▶ **Information provided**
########

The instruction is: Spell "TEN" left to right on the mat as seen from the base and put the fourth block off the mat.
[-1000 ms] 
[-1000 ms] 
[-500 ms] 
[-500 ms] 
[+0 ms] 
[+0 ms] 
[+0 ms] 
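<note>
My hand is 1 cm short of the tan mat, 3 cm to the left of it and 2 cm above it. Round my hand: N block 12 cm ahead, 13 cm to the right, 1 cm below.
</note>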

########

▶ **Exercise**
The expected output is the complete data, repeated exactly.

▶ **Written answer**
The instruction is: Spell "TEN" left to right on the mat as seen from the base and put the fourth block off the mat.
[-1000 ms] 
[-1000 ms] 
[-500 ms] 
[-500 ms] 
[+0 ms] 
[+0 ms] 
[+0 ms] 
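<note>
My hand is 1 cm short of the tan mat, 3 cm to the left of it and 2 cm above it. Round my hand: N block 12 cm ahead, 13 cm to the right, 1 cm below.
</note>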

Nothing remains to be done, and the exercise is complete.